The chocolate world began back in Central and South America at least 2000 years ago, and it may be older than that. What we know today as chocolate is made from a bean called the cacao bean. In ancient Aztec times the beans were so cherished that they were used as currency to buy other items.
The confection did not get sweetened until Europeans got hold of it. Aztec King Montezuma gave some to Herman Cortez, mistaking him for a reincarnated deity. Described as a "bitter drink for pigs" at first, when sweetened with sugar or honey, the taste treat rapidly became popular throughout Europe.
It was believed to have aphrodisiac, medicinal and nutritious qualities, and was a food of the rich until the industrial revolution made mass production possible in the late 1700's.

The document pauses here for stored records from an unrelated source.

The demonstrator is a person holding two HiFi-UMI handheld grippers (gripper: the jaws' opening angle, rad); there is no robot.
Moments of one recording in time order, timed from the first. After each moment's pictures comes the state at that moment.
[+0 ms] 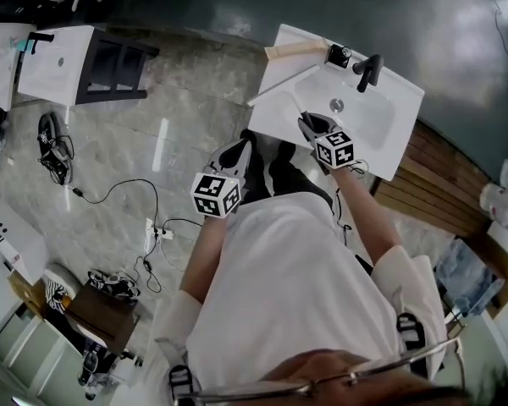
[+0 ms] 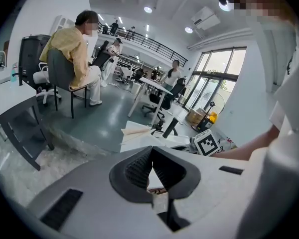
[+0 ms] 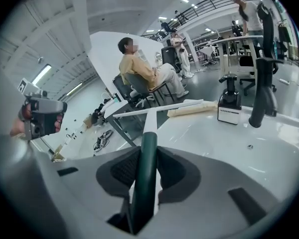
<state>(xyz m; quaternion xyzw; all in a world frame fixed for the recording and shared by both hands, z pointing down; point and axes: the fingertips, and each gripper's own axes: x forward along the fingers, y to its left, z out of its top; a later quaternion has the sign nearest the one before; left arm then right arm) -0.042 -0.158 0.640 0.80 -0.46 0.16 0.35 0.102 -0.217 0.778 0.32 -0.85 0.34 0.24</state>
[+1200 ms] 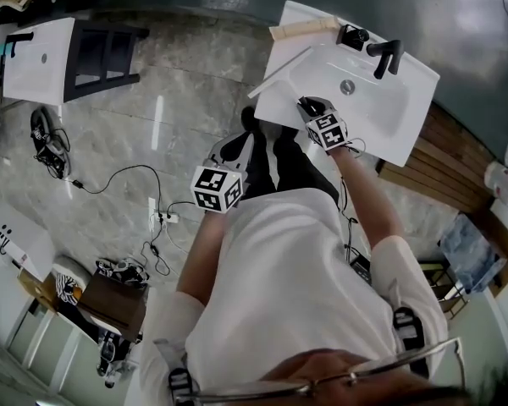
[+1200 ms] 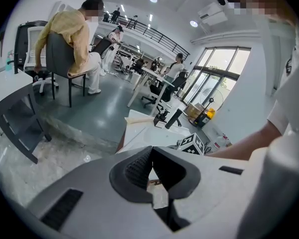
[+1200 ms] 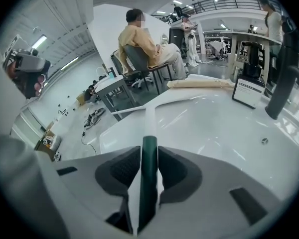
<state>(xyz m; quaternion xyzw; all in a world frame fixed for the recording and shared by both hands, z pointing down) -0.065 -0.163 0.685 0.80 -0.43 0.18 0.39 0.077 -0.212 0.882 0.30 -0.83 0.30 0.37</state>
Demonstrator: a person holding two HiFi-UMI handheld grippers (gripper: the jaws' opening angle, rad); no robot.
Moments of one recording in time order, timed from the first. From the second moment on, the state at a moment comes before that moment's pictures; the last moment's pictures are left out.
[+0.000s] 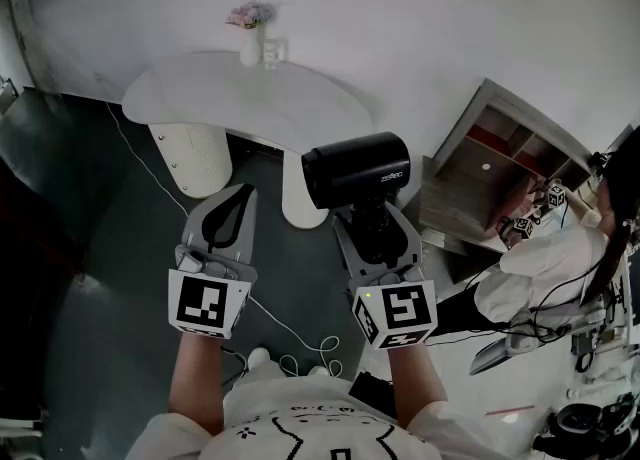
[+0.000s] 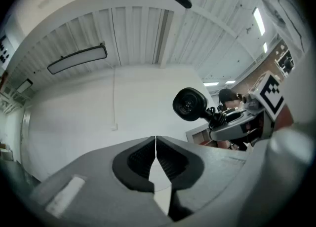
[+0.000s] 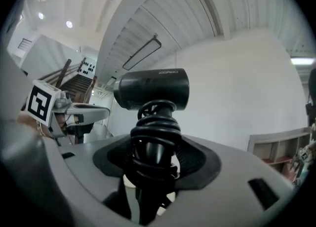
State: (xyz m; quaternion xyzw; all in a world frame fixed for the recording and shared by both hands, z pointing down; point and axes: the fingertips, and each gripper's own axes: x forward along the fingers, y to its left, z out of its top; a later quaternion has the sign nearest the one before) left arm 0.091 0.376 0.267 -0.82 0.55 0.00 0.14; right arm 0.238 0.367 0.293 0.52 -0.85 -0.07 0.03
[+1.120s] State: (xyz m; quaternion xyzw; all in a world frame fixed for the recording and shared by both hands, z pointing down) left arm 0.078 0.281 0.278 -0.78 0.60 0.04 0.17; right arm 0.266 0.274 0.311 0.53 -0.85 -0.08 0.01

In 1828, Dutch processed cocoa was invented by a chemist in the Netherlands. He removed about half of the cocoa butter (fat) from some chocolate liquor, then pulverized what remained and treated it with alkaline salts to remove the bitter taste.
The first modern chocolate bar was created in 1847 by a man named Joseph Fry, who put some of the cacao butter back into the Dutch processed cocoa. It was then molded into a chocolate bar. This set the stage for commercial production.

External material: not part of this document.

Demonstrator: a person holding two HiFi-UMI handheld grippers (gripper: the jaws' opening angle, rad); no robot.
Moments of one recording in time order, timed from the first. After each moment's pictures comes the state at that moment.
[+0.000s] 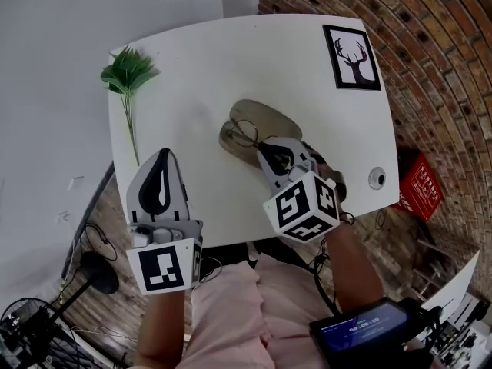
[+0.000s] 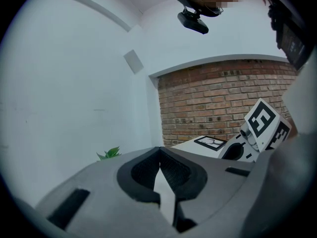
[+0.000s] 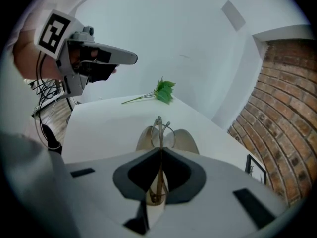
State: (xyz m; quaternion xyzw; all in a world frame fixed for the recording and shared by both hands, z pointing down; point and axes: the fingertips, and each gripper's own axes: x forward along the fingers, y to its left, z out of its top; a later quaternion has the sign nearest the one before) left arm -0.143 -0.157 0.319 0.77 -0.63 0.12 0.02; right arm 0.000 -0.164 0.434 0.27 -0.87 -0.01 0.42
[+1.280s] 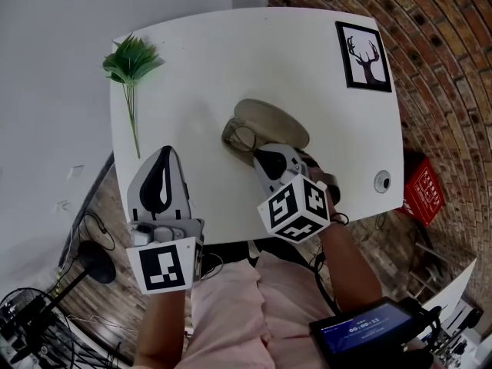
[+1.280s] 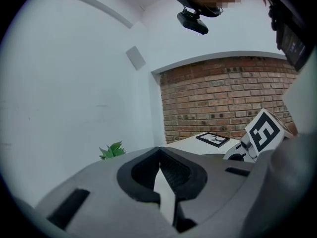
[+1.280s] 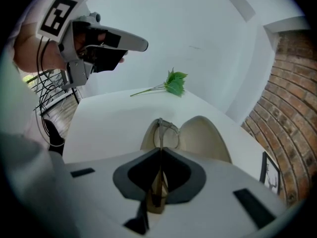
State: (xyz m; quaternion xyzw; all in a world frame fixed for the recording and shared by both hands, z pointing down) left arm -0.149 -0.156 0.331 0.76 -0.64 0.12 0.03; right arm -0.018 -0.146 0.474 0.22 -0.87 0.01 0.44
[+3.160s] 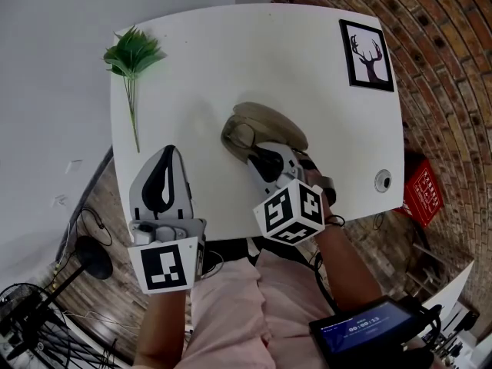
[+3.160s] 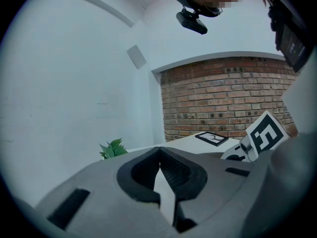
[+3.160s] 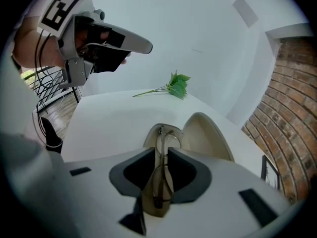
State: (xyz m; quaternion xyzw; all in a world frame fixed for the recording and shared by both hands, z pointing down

By 1868 the Cadbury company was marketing chocolates in Europe, followed shortly by the milk chocolate of the Nestle company. Chocolate was used sometimes in place of pay during the American revolutionary war.
In modern times, chocolate is still an economic force, to the price tag of more than $4 billion per year. Chocolate production continues to expand and change.
From its humble beginnings as a bean and fruit that pleased the rich and was even used for money, to its modern day usage in candy bars and sweets, chocolate has earned itself a sweet place in history.